Since the release of event-annotated corpora [1, 2], and due to the BioNLP shared task in 2009  and 2011 , many event extraction tools for biological literature have become publicly available. While such tools provide useful functionalities individually, there are several obstacles hindering non-expert users from finding and utilizing the best tools for their specific challenges. First, such tools are not easy to use especially when they need to be customized, e.g. when used with a particular named entity recognizer. Second, individual tools are developed with different user interfaces, and it is often time-consuming to get accustomed with the various usages of tools, especially when multiple systems need to be tested for e.g. comparison. Thus, the interoperability and accessibility are crucial issues to improve the usability.
A similar case can be found with the BioCreative challenge [5, 6] and MetaServer . BioCreative has been particularly concerned with extracting protein-protein interactions (PPIs). In the BioCreative II.5 challenge [5, 6], participants provided PPI extraction tools as web services through the BioCreative MetaServer . Providing a unified interface to the input and output of the various PPI extraction tools, the BioCreative MetaServer enabled easy access to those tools, and showed the necessity of a meta-level service of information systems. In the BioNLP '09 shared task on event extraction , participants presented tools which extract biological events with richer and more fine grained information than the BioCreative challenges. However, the shared task required static files of processed data on a given corpus; event extraction tools themselves were not available. To resolve this issue, our event extraction meta-service now provides interactive event extraction services in the fine grained BioNLP shared task style.
Roughly speaking, the goal of the BioNLP shared task is to extract biological events from literature, given their raw text and protein annotations. The BioNLP shared task defines "txt", "a1" and "a2" formats for this event extraction task. A "txt" format file contains raw text of a biomedical paper, while the corresponding "a1" format file includes protein named entity boundaries annotated on that paper. Participants of the shared task were required to submit "a2" format files, which define extracted events and may refer to protein annotations in the corresponding "a1" files. In the shared task evaluation, submitted "a2" files were compared with the gold standard "a2" files which were manually annotated by human curators.
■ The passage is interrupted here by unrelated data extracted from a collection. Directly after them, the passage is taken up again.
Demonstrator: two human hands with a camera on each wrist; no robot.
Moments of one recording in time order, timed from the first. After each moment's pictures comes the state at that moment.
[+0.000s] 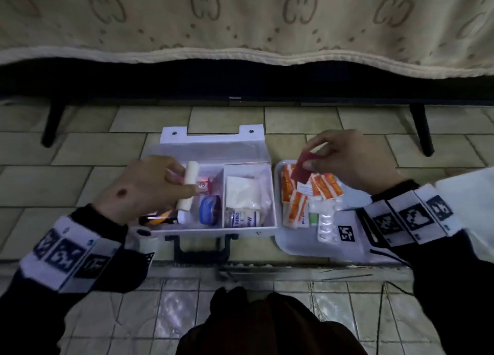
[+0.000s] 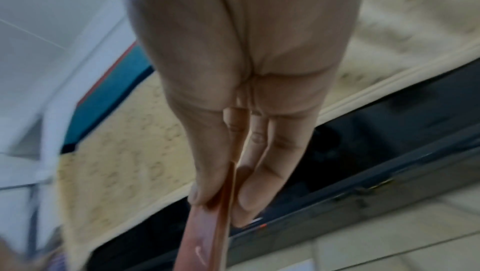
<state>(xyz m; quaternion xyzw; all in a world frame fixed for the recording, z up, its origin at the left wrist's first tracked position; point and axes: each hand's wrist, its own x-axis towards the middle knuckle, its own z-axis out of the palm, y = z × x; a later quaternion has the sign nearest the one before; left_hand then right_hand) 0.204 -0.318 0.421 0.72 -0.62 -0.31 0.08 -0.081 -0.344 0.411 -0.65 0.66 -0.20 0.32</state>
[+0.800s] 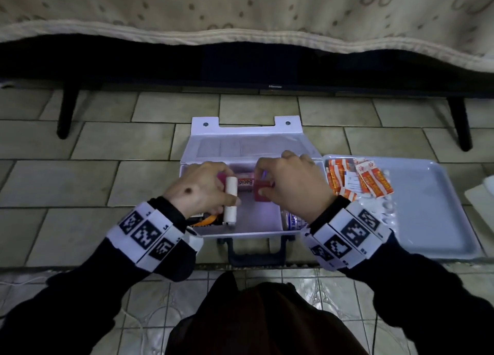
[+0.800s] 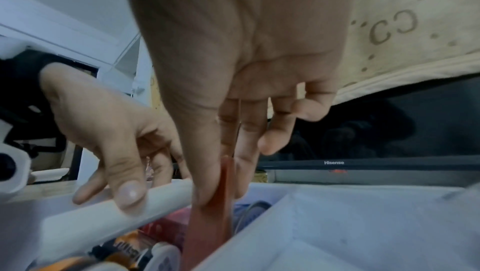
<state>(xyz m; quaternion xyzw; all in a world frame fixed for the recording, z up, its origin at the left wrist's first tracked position) 0.255 -0.353 0.359 0.64 -0.60 -0.48 0.08 0.092 -0.337 0.392 -0.78 0.61 0.02 0.17</state>
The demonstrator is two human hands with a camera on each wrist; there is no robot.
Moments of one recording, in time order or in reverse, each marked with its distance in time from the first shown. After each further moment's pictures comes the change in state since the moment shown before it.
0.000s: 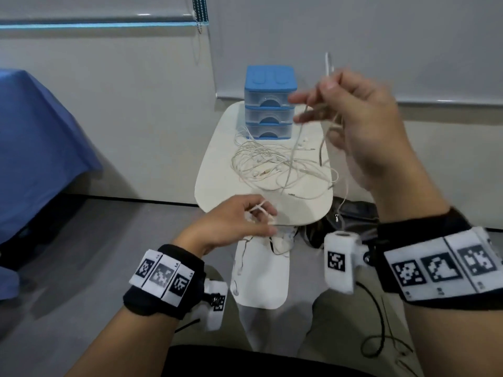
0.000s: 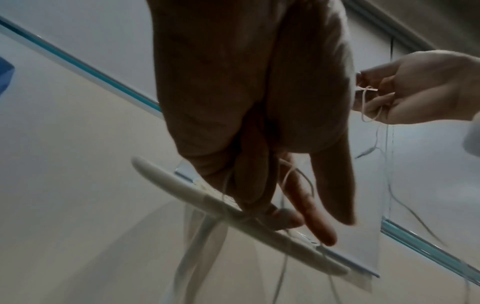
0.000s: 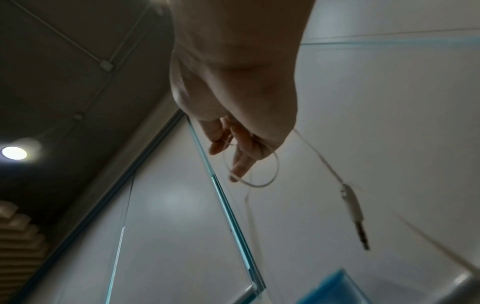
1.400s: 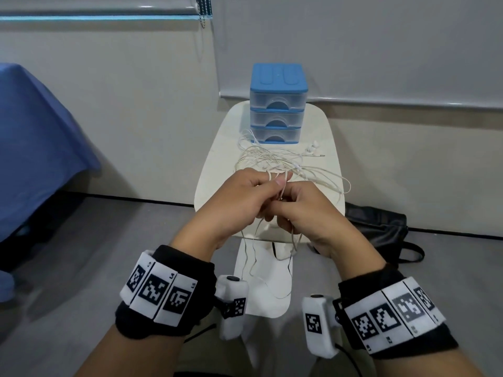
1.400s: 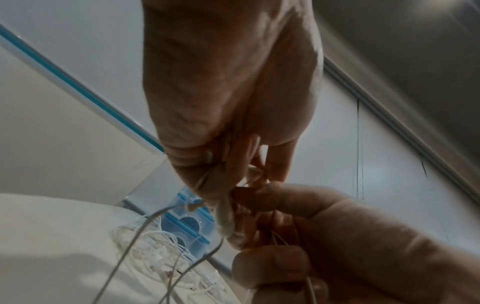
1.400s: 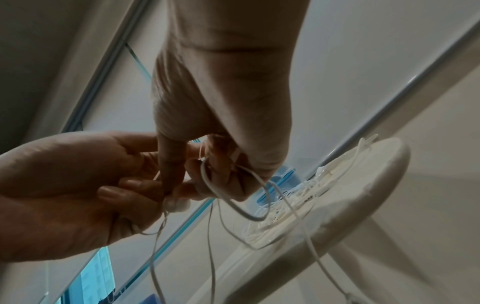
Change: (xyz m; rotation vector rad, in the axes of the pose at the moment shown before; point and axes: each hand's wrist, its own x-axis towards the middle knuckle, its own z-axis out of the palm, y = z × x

Our services are interoperable with other UIMA/U-Compare services, which allow users to create customized workflows easily. UIMA, Unstructured Information Management Architecture, is an interoperability framework for unstructured information in general. UIMA is provided as an Apache open source project and is widely used in the NLP domain. A UIMA component can either be a local service or a web service, and both types can be freely mixed to create a UIMA workflow.
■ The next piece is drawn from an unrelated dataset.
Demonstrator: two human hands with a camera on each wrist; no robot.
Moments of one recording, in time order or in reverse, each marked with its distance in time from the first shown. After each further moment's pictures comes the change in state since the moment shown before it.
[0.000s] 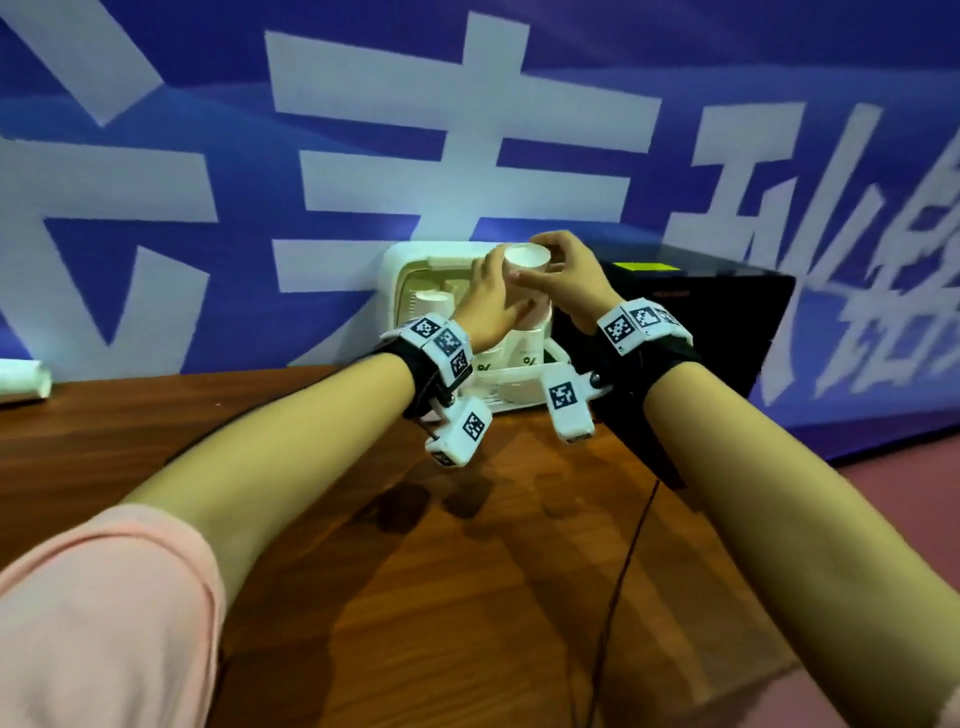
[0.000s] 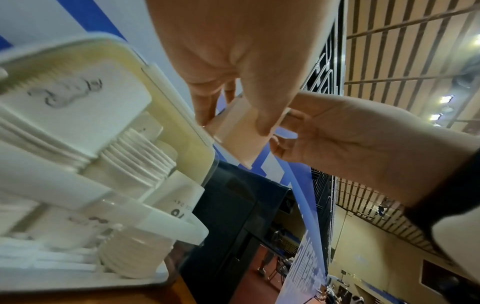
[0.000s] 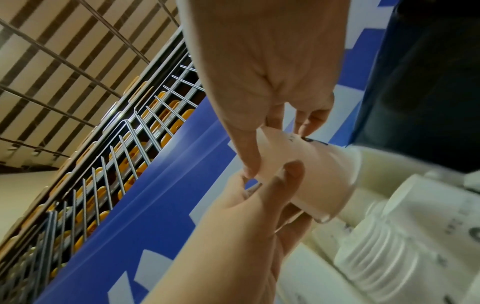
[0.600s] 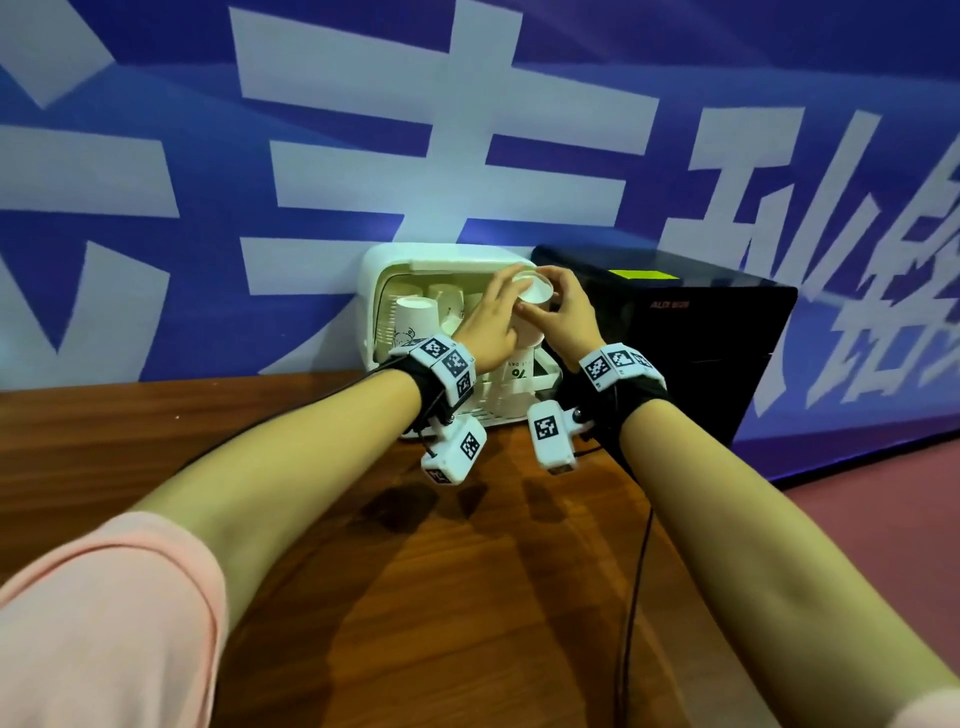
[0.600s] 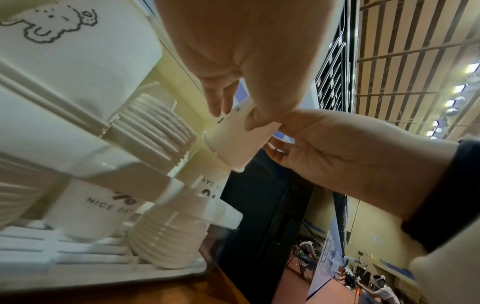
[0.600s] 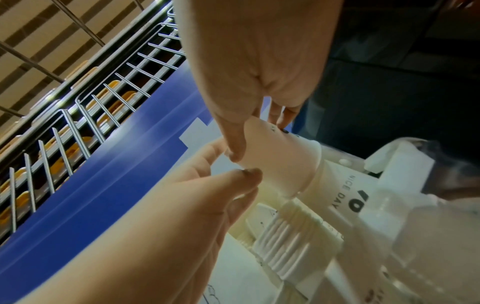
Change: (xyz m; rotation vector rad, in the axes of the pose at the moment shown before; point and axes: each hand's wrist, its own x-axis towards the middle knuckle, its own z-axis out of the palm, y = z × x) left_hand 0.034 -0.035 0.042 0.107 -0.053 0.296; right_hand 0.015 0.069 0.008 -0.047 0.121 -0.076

U-Compare provides a broad range of UIMA compliant components including BioNLP components such as protein taggers and annotated corpus readers. Compatibility of these components is guaranteed by sharing data type definitions. U-Compare also provides a UIMA compliant integrated NLP platform. The U-Compare platform provides direct access to the U-Compare components, where local components are automatically downloaded and executed on demand. A local component has the advantage of portability although users are required to install the original tool in case of a non-Java implementation. On the other hand, a web service component can have limitations in its computational capacities. The U-Compare platform allows easy workflow creation from these components or any third party UIMA components. Additionally, U-Compare provides a comparison and evaluation feature implemented in a UIMA compliant way . U-Compare shows the results of workflow runs both statistically and visually. All of these features are available without any programming necessity.
We have integrated the bio-event meta-service, which we describe in this paper, to the U-Compare platform. This integration could accelerate developments of text mining in the bioinformatics area. The most straightforward usage of our system would be to combine a few text mining tools and run the resulting pipeline on any text relevant to a specific biological use-case. Our system makes such a usage dramatically easier compared with the existing systems.
While our ready-to-use services themselves are very useful especially for the end users of text mining, comparison of the various bio-event services is critical when the users need to develop a state-of-the-art application. For example, developers need deeper analysis of the behaviours of the event extraction systems in order to select the most suitable service among available services. However, even the original service developers do not know the behaviour of their services, because those services are black-box and different text input would cause unknown behaviours. Therefore, users need to analyse comparisons of the service outputs by inputting text for a specific domain of interest. Our system is the first system to allow such a comparison of the event extraction services that output complex event structures. Our comparison system does not just calculate statistical scores but also helps users to analyse the comparisons by visualization features.
Furthermore, ensemble of the services has large potential to improve the individual performance. It is known in general that an ensemble of the text mining services could improve the performance significantly. Our system allows the creation of such an ensemble for end users.
All of the above use cases require the meta-service, which can provide compatible, interoperable, and ready-to-use bio-event services. As our system supports such usages, users can create text mining applications for their individual purposes in an efficient and effective way.